In the exercise, the charged ball moves within the electric field created by the ring. This field influences the ball by exerting a force on it that can alter its motion. This phenomenon is responsible for the initial work done to bring the ball from far away to the ring's center and its motion when displaced slightly, causing oscillations.

Work-Energy Principle

The work-energy principle connects the concepts of work and energy. It states that the work done on an object is equal to the change in its kinetic energy. Mathematically, it's expressed as:

• \[ W = \Delta KE = KE_{\text{final}} - KE_{\text{initial}} \]

In the exercise, the work done to bring the charged ball from far away to the center of the ring is calculated using the formula:

• \[ W = qV \]

where:

• \( q \) is the charge of the ball.
• \( V \) is the electric potential at the center of the ring.

This demonstrates how work, in terms of electric potential, results in a transfer of energy to the charged ball, contributing to its kinetic energy upon reaching the center.
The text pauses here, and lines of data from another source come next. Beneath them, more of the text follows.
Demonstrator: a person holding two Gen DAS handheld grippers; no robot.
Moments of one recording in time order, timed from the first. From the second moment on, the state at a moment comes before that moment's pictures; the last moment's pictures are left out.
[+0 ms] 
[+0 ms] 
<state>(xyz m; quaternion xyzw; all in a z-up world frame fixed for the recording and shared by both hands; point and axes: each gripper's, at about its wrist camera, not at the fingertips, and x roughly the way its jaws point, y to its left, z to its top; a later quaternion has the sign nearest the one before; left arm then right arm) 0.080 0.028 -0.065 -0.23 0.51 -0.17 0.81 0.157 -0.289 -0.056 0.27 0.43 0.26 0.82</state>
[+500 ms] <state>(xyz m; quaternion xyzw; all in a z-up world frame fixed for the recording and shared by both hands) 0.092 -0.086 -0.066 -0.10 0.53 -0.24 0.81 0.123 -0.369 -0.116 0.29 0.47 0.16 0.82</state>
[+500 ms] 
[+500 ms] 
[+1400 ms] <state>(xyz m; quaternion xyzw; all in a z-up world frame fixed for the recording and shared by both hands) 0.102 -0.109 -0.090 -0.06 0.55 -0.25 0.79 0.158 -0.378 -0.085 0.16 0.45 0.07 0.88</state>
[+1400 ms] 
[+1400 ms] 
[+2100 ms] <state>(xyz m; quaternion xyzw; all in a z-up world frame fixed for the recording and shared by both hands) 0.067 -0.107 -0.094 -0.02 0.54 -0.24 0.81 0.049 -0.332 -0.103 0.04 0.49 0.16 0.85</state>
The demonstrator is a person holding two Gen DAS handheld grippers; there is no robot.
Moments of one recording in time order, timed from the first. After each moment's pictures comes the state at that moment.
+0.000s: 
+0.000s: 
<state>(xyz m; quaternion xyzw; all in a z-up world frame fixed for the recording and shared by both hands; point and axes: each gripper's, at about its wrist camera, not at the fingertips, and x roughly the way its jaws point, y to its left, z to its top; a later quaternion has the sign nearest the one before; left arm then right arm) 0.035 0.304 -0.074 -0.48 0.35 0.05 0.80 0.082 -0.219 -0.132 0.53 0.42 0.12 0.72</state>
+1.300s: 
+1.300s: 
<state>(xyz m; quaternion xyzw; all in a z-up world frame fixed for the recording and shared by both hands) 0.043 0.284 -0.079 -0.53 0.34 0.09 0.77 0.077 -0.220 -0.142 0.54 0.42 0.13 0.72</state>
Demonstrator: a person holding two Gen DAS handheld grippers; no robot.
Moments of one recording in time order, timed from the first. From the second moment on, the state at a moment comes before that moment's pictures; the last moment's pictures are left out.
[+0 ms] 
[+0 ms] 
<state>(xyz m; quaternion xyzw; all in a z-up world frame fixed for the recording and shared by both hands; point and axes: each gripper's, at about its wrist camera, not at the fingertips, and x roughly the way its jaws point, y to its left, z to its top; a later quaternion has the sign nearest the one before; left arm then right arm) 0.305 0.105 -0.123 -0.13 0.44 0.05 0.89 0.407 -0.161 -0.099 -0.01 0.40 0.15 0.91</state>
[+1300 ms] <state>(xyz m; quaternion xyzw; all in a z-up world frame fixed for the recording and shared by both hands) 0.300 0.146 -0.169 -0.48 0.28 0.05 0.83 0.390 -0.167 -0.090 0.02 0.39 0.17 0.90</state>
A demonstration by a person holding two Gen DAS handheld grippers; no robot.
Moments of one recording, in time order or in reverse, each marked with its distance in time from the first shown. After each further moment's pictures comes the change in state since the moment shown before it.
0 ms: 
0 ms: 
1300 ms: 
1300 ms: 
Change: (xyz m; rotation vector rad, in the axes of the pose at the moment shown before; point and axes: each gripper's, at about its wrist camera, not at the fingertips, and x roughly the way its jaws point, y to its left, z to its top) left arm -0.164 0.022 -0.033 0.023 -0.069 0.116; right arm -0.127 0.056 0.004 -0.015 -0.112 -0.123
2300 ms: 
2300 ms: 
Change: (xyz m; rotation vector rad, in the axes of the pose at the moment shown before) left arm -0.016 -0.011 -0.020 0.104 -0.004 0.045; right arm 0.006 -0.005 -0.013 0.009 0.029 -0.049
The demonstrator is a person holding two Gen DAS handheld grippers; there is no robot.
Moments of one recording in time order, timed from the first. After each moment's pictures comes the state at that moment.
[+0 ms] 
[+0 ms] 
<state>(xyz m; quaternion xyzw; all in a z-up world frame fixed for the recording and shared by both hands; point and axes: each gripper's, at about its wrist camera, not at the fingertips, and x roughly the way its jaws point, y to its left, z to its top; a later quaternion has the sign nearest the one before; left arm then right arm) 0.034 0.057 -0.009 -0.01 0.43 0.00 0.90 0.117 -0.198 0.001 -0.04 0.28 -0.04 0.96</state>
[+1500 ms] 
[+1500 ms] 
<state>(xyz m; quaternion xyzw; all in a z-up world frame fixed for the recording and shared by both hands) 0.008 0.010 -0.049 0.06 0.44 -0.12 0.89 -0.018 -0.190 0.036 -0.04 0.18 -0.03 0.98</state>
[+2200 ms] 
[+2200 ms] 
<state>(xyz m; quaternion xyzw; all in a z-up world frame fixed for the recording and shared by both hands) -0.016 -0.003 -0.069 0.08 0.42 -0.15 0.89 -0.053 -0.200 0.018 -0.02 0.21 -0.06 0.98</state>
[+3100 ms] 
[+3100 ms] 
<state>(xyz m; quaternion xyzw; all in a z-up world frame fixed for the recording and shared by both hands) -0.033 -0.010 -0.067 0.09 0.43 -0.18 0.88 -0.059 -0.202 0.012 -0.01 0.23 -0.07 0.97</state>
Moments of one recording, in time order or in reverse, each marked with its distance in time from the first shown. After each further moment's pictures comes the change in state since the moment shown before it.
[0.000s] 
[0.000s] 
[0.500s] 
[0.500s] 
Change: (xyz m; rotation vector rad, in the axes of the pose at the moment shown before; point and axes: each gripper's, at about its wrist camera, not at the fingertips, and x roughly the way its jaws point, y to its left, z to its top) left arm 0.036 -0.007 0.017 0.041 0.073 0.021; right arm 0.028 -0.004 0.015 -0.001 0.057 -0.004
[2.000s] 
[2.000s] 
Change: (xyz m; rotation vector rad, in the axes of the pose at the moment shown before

When the ball is displaced, this stored energy translates into motion, allowing it to oscillate and gain speed.

Oscillations in Electric Fields

Oscillations occur when an object moves back and forth around an equilibrium point. In the context of the exercise, the charged ball generates oscillations in the electric field created by the ring once it's displaced from the center.When an object in such a setup is displaced, it experiences a restoring force from the surrounding electric field, which pulls it back towards the equilibrium position. The ball's maximum speed is reached as it passes through this central point.Using energy conservation principles, the speed can be found by ensuring that the potential energy at maximum displacement converts fully into kinetic energy at the center. Given by:

• \[ \frac{1}{2} mv^2 = qV \]

where:

• \( m \) is the mass of the ball,
• \( v \) is its velocity,
• \) q \( and \( V \) influence how energy is distributed.

This explains how, even with slight displacements, the ball can oscillate with recognizable patterns, demonstrating basic laws of physics within electric fields.